* **THE PROBLEM**
The expected output is every line of the data exactly as shown, minus the images.

* **INFORMATION SHOWN**
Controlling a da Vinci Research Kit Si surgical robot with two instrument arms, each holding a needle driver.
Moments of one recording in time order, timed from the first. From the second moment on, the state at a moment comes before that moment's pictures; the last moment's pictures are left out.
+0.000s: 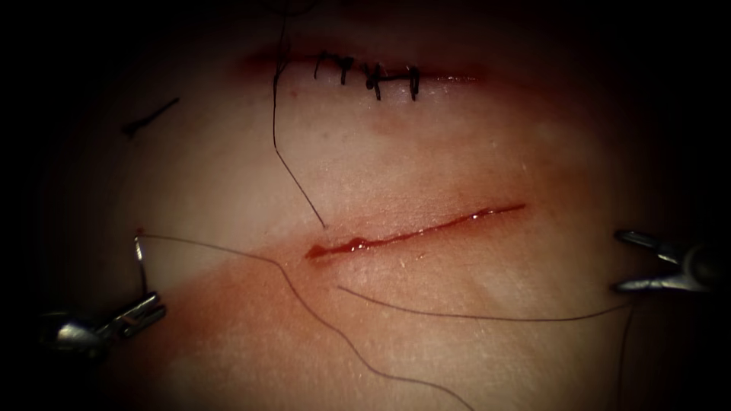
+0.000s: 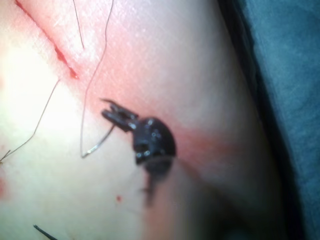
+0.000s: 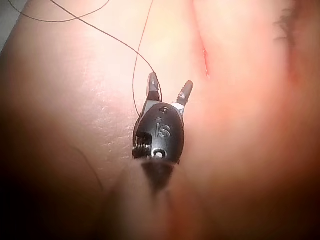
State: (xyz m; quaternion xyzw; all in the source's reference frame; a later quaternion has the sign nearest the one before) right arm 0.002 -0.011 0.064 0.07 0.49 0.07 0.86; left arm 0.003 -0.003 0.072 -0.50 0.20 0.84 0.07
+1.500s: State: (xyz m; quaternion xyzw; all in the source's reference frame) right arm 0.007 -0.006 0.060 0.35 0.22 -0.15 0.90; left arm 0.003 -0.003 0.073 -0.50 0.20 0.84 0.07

* **SOLUTION FOR THIS EXERCISE**
Controlling a da Vinci Research Kit Si surgical robot with two instrument arms, each holding a needle driver.
Moments of one recording in time order, timed from the first. From the second moment on, the state at a moment comes before that moment's pictures; the last moment's pictures are left out.
+0.000s: 
+0.000s: 
+0.000s: 
State: (xyz m; quaternion xyzw; all in the source's reference frame; a later quaternion has the sign nearest the one before) right arm 0.002 -0.011 0.064 0.07 0.49 0.07 0.86; left arm 0.003 -0.003 0.072 -0.50 0.20 0.84 0.07
+1.500s: State: (xyz m; quaternion xyzw; all in the source's reference frame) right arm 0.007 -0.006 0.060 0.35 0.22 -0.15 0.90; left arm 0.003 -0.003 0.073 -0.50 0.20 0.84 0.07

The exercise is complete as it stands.